Showing posts with label Badger House Tower. Show all posts
Showing posts with label Badger House Tower. Show all posts

Thursday, June 14, 2012

Badger House Trail on Wetherill Mesa


The Badger House Trail is a 0.75 mile one way paved route that visits four sites on Wetherill Mesa in Mesa Verde National Park in southwest Colorado. These sites trace some of the development in architecture and living styles of the Ancestral Pueblo People who lived here until mysteriously vanishing around 1300 AD. There is a trail guide with 13 stops and there are also interpretive signs along the trail.


You can hike through the burned forest to the trail head for the Badger House Trail which is about 0.5 miles from the tram parking area. The Nordenskiold No. 16 Trail is in the same vicinity. The tram also stops at both ends of the trail.


The first stop on the trail is the Pithouse from about 650 AD. This structure marked the change in life style from nomadic hunting to permanent habitation. This example has a large room and an area that is thought to be for storage. These were covered over with a wood frame and plastered with mud. The entrance was through the roof.


The second site to visit is the Pueblo Village. From about 750 AD the storage rooms began expanding into several rooms. These structures were more adobe with the beginnings of rock masonry that developed later. This site has a Great Kiva where the soil layers tell some of its story. The size of this Kiva indicates that is was probably a center for a wider group of people that just this set of room blocks.


The Badger House site, the third of the four on this trail, has the longest kiva and tower tunnel connection yet to be found in the southwest.


The tunnel here extends for 41 feet. The connection of kivas with towers seems to be common but it is not known why. Current day Pueblo people still use kivas but not towers. The stone work here is thought to be from the 1200s.


The confusing arrangement of walls is explained as a site that was built on top of an older site. It is thought that much of the above ground material was moved elsewhere, maybe to Long House.


Two Raven House is the last site on the Badger House Trail. This site is thought to have been occupied from the 900s to the 1100s. It has two unusual features. There is a small circular room that resembles a miniature kiva. Some sites have great kivas but this is a rare mini kiva. There is also evidence for a fence built around the plaza area, maybe as a windbreak, or to fence in or out their domestic turkeys.

Hikers can return to the trailhead on foot or catch the tram at the end of the trail.
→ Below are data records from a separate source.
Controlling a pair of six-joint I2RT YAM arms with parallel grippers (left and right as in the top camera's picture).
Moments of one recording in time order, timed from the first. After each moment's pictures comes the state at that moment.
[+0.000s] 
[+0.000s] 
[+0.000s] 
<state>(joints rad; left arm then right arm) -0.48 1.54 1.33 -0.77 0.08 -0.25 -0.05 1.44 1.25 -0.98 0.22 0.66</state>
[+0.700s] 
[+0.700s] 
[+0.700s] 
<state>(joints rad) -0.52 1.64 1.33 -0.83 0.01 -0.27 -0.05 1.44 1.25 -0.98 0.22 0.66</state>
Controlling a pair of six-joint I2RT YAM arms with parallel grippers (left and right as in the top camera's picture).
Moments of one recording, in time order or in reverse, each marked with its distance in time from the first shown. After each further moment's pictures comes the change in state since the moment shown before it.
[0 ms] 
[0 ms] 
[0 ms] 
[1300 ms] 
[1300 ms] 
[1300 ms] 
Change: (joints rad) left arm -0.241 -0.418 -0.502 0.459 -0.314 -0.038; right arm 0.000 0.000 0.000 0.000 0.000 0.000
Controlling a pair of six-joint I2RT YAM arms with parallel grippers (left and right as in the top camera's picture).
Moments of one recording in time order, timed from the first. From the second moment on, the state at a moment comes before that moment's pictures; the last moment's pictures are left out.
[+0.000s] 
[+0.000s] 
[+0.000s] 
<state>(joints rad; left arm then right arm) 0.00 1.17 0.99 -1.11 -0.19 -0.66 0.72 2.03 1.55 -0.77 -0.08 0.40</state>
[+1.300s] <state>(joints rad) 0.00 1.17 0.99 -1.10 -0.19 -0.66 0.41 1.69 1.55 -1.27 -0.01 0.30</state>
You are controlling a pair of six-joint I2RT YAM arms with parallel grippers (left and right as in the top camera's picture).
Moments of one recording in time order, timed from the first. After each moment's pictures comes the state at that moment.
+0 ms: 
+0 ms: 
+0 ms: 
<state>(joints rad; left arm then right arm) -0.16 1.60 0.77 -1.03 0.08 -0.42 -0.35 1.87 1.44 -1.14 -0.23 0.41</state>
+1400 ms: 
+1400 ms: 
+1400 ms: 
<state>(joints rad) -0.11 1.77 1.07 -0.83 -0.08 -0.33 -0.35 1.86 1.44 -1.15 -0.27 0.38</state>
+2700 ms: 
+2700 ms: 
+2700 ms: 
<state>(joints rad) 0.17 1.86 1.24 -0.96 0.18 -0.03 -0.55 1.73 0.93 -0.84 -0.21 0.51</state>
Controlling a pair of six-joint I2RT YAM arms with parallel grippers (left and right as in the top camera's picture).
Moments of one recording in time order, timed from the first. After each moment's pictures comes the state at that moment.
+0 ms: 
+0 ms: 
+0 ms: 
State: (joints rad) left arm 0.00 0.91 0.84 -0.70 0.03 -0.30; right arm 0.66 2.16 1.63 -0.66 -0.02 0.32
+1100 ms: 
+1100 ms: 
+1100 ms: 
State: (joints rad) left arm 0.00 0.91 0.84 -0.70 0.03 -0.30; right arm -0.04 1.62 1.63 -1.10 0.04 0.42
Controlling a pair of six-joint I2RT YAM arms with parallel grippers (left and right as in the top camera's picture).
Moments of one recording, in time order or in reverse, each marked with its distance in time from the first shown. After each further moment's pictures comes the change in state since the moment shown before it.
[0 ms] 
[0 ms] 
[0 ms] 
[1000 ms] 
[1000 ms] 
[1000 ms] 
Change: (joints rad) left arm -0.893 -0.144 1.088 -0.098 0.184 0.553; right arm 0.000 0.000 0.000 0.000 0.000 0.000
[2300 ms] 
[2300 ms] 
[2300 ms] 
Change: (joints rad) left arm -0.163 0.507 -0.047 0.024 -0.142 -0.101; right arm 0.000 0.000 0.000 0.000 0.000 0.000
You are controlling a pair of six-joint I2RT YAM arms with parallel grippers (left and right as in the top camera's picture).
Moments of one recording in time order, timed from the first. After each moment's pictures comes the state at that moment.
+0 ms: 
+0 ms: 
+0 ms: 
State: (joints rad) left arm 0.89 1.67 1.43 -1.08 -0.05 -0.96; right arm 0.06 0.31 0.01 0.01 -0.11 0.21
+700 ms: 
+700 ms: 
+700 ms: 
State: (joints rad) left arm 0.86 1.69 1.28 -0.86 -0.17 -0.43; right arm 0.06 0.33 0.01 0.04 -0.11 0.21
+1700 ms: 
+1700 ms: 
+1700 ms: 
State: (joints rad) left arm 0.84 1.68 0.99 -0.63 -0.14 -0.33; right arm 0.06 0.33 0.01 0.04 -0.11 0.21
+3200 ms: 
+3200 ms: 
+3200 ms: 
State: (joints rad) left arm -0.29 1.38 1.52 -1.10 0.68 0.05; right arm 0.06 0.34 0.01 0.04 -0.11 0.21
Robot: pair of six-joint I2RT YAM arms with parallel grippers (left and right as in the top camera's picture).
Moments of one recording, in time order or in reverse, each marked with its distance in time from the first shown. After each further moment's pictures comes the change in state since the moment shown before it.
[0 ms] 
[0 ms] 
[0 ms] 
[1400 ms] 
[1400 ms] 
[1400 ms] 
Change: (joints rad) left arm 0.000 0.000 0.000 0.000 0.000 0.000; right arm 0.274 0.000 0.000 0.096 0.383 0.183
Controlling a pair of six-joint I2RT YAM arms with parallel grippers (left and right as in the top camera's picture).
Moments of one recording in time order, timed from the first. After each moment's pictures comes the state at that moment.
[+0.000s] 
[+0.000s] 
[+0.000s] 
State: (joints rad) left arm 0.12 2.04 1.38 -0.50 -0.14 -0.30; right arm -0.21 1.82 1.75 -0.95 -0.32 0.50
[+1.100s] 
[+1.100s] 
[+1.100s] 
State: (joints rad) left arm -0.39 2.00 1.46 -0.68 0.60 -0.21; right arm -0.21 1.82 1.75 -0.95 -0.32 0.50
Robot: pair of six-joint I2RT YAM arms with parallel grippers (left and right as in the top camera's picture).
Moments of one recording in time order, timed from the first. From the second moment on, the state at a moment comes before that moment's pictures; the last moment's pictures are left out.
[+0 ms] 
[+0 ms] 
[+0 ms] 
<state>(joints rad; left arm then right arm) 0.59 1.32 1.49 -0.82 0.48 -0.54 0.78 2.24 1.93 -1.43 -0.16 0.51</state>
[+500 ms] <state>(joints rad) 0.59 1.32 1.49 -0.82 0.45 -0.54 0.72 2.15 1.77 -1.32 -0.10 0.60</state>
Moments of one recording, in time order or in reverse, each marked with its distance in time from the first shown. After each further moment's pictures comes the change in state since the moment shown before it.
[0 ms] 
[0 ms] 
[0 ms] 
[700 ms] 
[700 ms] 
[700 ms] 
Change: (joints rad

There are two short overlook trails to Kodak House and Long House that can only be reached by riding the tram. Hiking from the Wetherill Kiosk and returning, without other stops took me 1:10 hours.



Tuesday, December 8, 2009

Cedar Tree and other Towers

The cliff dwellings are the most spectacular sights at Mesa Verde, but there are also mesa top ruins to see. The Cedar Tree Tower ruins site is an isolated Tower and Kiva site a little north of the Chapin Mesa Museum and the Spruce Tree Ruins area. This site is probably often skipped by those in a hurry to get to the more spectacular cliff dweller sites.

The tower location has a good view down a deep canyon. The interpretive information at the site raises the question of why were towers built. There are a lot of towers in the region but the reasons for them are not clear. The Cedar Tree Tower is connected to the adjacent Kiva with a tunnel.

We visit these sites mainly in the warm seasons of the year and forget that the residents had to endure the cold winters. Imagine a group of people sheltered in the Kiva under several feet of snow. A tunnel to a storage area with a way to get above the snow line seems like a practical arrangement.

Another tower that is easy to view at Mesa Verde is along the Far View Trail, a little north of the Cedar Tree and Farming Terrace area. There are several large sites at Far View, and I think it would qualify as a National Monument by itself if it wasn’t surrounded by the spectacular large alcove sites.

The Far Vew Tower is a little north of Far View House on the loop trail. The Far View Tower is surrounded by 16 rooms and there are two Kivas nearby. The trail guide for Far View says that nearly 60 round towers have been found at Mesa Verde. The three mentioned here are mesa top sites rather than alcove sites.

The longest Kiva and Tower combination found in the southwest is at Badger House on the Badger House Trail in the Wetherill Mesa part of Mesa Verde. The tunnel was built digging a trench which was then roofed with poles, brush and earth. This tunnel extended for 41 feet.


The Sun Temple site on the Mesa Top Pithouse to Pueblo Tour has a large circular tower.

Tower enthusiasts can find others in the Mesa Verde region. The Sand Canyon Trail in the Canyons of the Ancients west of Cortez, CO has one about 2.5 miles north from the south trailhead. Harder to get to is the Mad Dog Tower on the east side of Sand Canyon. The Sand Canyon area is very rich with small sites, at least 35 on the overall network of trails. The Hovenweep National Monument area is rich with towers, not all of them circular. The outlying Horseshoe Trail, Cutthroat Castle Trail, and Painted Hand Trail have good examples of circular towers.